CLC(씨엘씨)「ME(美)」



 5月29日、CLCの新曲“ME(美)”がリリースされた。タイトルは、〝私〟を意味する〝Me〟と〝美〟の発音が似ていることから、ダブルミーニング的につけられたそう。つまり、私は美しいということを少々回りくどく言っているのだ。もしかすると、アリアナ・グランデの七輪タトゥーなど、日本語が世界のポップ・カルチャーで注目されている流れを意識したのかもしれない。

 さっそく聴いてみると、イントロでレゲエ風のカッティング・ギターが聞こえてきた。しかし、すぐさまヘヴィーなキックが響きわたり、レゲエの風は止んでしまう。
 驚かされたのはサビだ。蹂躙的なウォブリー・ベースとクラップ音が印象的なそれは、スクリレックスとリック・ロスが組んだ“Purple Lamborghini”を彷彿させる。今回作曲を手がけたモスピックは、音楽オタクなら特定の曲を容易に連想できるトラックが多い。とはいえ、ここまで露骨にやることはなかった。それをまんまヒップホップではなく、ポップ・ソングの譜割りでも機能する音の配置に変えているのは、さすがモスピックといったところか。

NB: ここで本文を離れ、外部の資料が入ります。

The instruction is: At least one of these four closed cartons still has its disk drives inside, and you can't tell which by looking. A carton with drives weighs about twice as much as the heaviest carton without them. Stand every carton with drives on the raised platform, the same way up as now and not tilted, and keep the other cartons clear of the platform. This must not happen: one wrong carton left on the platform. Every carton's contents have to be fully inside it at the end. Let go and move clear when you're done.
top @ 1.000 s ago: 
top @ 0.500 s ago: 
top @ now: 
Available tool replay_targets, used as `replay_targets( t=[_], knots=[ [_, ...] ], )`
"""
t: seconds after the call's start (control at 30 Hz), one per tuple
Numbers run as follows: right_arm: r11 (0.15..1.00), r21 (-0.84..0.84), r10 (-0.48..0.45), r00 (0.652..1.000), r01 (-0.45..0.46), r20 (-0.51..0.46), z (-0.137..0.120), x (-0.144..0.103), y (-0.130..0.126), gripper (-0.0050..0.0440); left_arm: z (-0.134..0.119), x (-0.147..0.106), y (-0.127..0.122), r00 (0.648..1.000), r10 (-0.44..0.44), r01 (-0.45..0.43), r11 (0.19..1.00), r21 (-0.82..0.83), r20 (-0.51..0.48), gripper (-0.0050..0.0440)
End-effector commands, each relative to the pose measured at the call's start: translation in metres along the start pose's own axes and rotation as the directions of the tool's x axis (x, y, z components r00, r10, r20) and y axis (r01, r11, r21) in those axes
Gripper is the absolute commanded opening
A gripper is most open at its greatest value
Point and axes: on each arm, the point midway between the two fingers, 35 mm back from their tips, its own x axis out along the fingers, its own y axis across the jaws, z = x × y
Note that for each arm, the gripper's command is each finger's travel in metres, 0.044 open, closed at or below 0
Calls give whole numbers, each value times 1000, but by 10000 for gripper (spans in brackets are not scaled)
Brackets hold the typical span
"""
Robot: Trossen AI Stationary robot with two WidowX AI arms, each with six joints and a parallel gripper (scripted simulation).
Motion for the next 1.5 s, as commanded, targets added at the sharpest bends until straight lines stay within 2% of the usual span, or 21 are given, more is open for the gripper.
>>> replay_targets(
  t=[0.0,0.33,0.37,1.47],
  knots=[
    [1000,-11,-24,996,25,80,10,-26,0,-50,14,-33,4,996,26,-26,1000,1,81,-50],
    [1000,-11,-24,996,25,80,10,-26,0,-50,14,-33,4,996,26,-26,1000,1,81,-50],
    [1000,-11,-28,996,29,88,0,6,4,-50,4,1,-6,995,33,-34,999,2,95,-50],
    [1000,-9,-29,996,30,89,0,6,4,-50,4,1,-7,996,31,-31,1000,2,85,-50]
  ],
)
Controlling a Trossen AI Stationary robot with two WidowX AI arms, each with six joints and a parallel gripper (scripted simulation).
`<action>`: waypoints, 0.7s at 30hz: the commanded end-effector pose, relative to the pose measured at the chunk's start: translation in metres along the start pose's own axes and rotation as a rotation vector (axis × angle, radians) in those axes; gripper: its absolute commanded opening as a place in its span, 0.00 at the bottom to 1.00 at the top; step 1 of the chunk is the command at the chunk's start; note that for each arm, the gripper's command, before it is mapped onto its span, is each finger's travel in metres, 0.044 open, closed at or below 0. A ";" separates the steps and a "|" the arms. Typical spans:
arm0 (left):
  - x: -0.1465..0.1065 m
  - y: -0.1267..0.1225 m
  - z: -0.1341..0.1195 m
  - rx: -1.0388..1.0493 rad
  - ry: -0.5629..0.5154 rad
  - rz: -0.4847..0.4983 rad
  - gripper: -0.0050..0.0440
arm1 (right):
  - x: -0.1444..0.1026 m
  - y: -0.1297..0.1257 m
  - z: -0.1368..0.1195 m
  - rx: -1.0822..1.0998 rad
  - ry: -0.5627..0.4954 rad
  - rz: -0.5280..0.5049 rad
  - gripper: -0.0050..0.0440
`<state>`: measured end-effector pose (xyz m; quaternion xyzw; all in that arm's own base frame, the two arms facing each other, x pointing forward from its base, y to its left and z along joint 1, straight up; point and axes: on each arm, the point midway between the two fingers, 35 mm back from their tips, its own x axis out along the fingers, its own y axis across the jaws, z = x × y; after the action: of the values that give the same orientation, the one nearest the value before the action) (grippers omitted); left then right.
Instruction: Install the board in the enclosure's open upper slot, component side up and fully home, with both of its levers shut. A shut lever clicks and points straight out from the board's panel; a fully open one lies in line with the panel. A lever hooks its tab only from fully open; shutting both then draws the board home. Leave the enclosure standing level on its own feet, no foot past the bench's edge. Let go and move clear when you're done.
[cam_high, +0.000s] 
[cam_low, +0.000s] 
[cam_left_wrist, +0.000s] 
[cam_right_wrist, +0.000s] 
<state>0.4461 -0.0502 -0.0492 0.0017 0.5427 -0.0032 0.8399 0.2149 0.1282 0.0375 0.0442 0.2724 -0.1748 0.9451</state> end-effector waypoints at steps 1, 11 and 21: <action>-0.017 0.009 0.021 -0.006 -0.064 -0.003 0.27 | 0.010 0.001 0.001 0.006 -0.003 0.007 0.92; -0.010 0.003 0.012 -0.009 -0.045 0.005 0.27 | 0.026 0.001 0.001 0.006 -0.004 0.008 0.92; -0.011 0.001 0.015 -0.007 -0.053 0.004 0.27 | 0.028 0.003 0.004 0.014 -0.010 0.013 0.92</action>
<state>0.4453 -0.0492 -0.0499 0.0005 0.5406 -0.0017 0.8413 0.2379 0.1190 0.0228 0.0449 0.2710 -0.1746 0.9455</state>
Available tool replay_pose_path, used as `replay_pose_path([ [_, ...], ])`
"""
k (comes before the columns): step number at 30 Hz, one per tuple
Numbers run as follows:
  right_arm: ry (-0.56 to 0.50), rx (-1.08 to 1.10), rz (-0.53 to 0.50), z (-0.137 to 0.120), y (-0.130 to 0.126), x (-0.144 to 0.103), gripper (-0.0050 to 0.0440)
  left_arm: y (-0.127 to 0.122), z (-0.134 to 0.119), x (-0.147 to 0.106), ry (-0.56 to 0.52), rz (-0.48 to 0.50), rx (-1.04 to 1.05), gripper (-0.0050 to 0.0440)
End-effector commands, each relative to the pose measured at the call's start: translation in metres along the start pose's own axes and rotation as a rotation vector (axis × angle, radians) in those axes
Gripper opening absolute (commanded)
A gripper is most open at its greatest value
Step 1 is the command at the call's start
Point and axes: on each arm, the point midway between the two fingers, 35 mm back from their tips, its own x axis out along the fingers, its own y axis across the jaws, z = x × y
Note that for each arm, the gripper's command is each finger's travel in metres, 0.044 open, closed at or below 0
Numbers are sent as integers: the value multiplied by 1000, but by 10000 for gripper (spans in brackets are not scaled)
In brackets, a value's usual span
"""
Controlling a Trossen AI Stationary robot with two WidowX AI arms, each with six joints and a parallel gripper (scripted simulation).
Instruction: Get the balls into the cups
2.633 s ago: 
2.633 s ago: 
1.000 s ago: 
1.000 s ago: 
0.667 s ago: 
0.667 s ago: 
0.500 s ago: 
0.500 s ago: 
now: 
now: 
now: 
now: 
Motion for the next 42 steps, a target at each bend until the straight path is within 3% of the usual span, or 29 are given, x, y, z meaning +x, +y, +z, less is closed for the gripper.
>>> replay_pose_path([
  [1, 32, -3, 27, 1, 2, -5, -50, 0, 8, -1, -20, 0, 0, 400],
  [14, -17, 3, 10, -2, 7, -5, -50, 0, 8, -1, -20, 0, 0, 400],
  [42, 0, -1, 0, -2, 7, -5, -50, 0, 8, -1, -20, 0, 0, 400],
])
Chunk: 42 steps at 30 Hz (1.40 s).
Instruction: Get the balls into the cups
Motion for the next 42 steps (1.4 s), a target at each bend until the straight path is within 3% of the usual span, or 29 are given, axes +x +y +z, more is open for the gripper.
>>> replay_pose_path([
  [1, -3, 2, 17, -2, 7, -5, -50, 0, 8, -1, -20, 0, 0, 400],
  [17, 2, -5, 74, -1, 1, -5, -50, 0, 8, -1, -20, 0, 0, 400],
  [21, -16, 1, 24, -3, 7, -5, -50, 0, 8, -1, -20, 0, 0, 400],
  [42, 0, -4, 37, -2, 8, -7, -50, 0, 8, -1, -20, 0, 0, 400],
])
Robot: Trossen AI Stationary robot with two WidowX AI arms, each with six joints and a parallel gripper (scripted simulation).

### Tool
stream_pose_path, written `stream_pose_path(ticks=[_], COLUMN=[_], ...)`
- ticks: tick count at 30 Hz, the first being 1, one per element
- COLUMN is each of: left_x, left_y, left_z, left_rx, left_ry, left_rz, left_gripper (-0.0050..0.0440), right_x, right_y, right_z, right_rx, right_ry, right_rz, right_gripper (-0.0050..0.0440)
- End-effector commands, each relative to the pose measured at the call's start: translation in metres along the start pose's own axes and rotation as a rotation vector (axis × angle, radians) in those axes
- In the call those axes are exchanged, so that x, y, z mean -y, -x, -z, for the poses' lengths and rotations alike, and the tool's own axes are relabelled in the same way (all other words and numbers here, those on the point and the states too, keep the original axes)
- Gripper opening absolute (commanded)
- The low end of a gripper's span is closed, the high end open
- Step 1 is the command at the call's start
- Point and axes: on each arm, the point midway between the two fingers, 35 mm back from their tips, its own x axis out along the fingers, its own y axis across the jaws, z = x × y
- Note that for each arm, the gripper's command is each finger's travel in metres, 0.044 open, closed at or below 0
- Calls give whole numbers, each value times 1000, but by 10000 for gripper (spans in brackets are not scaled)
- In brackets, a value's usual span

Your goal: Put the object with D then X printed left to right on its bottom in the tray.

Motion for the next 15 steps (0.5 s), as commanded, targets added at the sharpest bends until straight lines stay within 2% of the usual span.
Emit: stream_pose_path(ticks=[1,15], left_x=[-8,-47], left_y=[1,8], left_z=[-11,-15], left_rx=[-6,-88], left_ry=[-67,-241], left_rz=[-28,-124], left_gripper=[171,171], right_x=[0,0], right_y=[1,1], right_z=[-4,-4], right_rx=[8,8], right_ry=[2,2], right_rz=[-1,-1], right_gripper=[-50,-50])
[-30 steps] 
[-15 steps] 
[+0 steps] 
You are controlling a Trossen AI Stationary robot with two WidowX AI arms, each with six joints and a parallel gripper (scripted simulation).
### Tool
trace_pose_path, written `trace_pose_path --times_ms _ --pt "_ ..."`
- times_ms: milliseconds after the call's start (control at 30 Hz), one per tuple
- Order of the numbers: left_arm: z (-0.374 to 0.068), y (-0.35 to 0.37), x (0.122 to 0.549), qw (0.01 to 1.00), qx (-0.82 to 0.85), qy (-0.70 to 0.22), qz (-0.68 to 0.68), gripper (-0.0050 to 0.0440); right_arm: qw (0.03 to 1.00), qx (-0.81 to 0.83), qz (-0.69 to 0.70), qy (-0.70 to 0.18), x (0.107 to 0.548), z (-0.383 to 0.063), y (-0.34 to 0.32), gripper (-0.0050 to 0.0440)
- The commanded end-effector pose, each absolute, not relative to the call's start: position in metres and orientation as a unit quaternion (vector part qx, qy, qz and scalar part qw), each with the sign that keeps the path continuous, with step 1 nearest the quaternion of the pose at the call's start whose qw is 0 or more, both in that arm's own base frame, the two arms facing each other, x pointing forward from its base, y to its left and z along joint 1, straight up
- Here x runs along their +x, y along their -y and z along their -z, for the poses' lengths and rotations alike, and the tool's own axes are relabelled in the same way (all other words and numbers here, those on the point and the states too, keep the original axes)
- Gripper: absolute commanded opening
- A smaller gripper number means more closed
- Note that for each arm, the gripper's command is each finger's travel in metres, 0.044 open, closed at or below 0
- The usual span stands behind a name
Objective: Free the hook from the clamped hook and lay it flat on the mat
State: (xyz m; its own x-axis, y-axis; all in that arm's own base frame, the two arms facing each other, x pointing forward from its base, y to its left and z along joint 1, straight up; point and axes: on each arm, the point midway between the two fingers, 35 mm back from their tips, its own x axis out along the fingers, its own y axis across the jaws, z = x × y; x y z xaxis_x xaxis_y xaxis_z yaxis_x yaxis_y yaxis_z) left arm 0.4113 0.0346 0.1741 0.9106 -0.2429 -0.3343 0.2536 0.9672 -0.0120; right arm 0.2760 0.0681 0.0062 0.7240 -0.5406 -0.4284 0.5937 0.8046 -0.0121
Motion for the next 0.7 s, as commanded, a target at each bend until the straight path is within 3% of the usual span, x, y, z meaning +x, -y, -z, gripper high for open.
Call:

 歌詞はそのモスピックに助力を得て、イェウンが書いている。イェウンといえば、(G)I-DLEのソヨンと共に手がけた“No”の歌詞がおもしろかった。韓国の世情を意識したような言葉に、女性の連帯を促す想いも込めていたからだ。
 その想いは“ME(美)”にも受け継がれている。強力な自己肯定で満ちあふれ、自らの美しさをこれでもかと誇示する。興味深いのは、外面的要素に触れる言葉がないことだ。〈華やかさの中にある清純さが(화려함에 담긴 청순함이)〉〈凛々しさの中にある純粋さ(도도함에 담긴 순수함이)〉などのフレーズからもわかるように、“ME(美)”は内面に依拠した美しさを寿いている。
 そこには、“No”との連続性も見いだせる。化粧やハンドバッグといった、外面的要素に囚われることを拒絶したのが“No”という曲だからだ。しかも、その姿勢は共作パートナーが変わっても保たれている。だからこそ筆者は、イェウンの想いは切実で、非常に強いものだと確信できるのだ。